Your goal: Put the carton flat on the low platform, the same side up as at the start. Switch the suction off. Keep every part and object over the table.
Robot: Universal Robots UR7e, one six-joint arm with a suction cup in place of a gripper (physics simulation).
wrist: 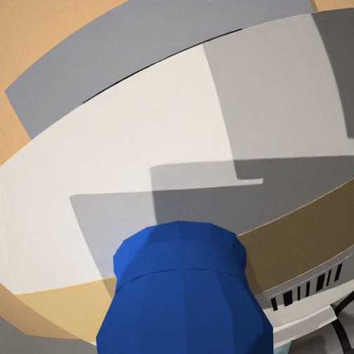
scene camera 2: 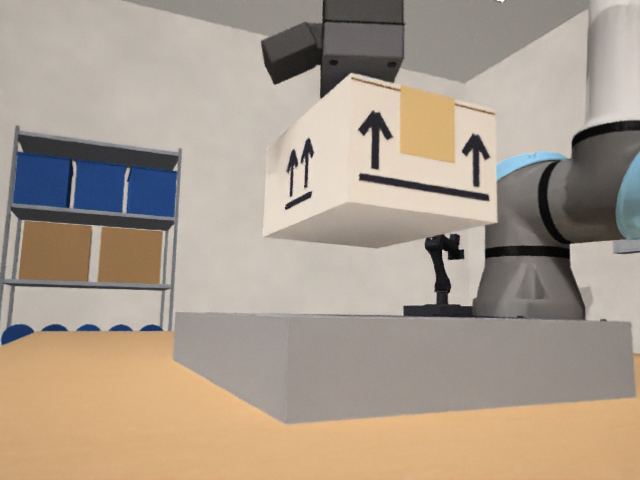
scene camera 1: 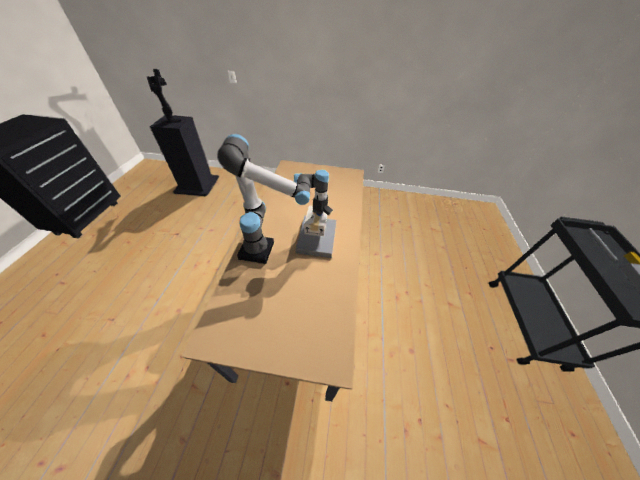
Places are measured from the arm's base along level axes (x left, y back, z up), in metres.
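Where they show: hand, its tool point: (scene camera 1: 319,215); arm's base, origin of its link: (scene camera 2: 526,317) (scene camera 1: 255,245).
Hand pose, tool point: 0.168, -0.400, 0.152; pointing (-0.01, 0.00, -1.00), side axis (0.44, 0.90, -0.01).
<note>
Things, the pixels of their top centre, and the offset from my tool point, as dx, dy, dz. Level surfaces: height alone.
- white carton, centre of its top: (scene camera 2: 366,128) (scene camera 1: 316,215) -0.014, +0.019, +0.014
- grey low platform, centre of its top: (scene camera 2: 352,315) (scene camera 1: 317,233) -0.017, +0.008, -0.151
- wooden table, height of its surface: dz -0.199
The white carton (scene camera 1: 314,227) (scene camera 2: 423,180) (wrist: 125,145) hangs in the air above the grey low platform (scene camera 1: 314,248) (scene camera 2: 439,366) (wrist: 130,47). In scene camera 2 its printed arrows point up, its underside shows, and a wide gap separates it from the platform; it looks about level. My suction gripper (scene camera 1: 319,211) (wrist: 180,240) is on the carton's top face and holds it. The blue cup shows against the top face in the wrist view, near the tan tape strip. In scene camera 2 the cup is hidden behind the carton's upper edge.
The wooden table (scene camera 1: 305,320) (scene camera 2: 129,439) bears the platform and the arm's black base (scene camera 1: 255,250). A black cabinet (scene camera 1: 41,170), a black pedestal (scene camera 1: 183,155) with a small arm, and a dark cart (scene camera 1: 537,310) stand off the table. A shelf rack (scene camera 2: 93,215) stands behind.
</note>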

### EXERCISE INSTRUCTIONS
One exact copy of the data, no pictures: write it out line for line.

### RESULT FOR THIS EXERCISE
Your goal: Put the carton flat on the low platform, the same side up as at the start. Switch the suction off. Keep every part and object over the table.
Robot: Universal Robots UR7e, one six-joint arm with a suction cup in place of a gripper (physics simulation).
wrist: 
scene camera 2: 
scene camera 1: 
Places are measured from the arm's base along level axes (x left, y back, z up), in metres.
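Where they show: hand, its tool point: (scene camera 1: 319,215); arm's base, origin of its link: (scene camera 2: 526,317) (scene camera 1: 255,245).
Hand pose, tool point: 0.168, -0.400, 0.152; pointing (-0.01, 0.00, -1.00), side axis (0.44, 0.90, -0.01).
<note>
Things, the pixels of their top centre, and the offset from my tool point, as dx, dy, dz. Level surfaces: height alone.
- white carton, centre of its top: (scene camera 2: 366,128) (scene camera 1: 316,215) -0.014, +0.019, +0.014
- grey low platform, centre of its top: (scene camera 2: 352,315) (scene camera 1: 317,233) -0.017, +0.008, -0.151
- wooden table, height of its surface: dz -0.199
The white carton (scene camera 1: 314,227) (scene camera 2: 423,180) (wrist: 125,145) hangs in the air above the grey low platform (scene camera 1: 314,248) (scene camera 2: 439,366) (wrist: 130,47). In scene camera 2 its printed arrows point up, its underside shows, and a wide gap separates it from the platform; it looks about level. My suction gripper (scene camera 1: 319,211) (wrist: 180,240) is on the carton's top face and holds it. The blue cup shows against the top face in the wrist view, near the tan tape strip. In scene camera 2 the cup is hidden behind the carton's upper edge.
The wooden table (scene camera 1: 305,320) (scene camera 2: 129,439) bears the platform and the arm's black base (scene camera 1: 255,250). A black cabinet (scene camera 1: 41,170), a black pedestal (scene camera 1: 183,155) with a small arm, and a dark cart (scene camera 1: 537,310) stand off the table. A shelf rack (scene camera 2: 93,215) stands behind.
</note>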

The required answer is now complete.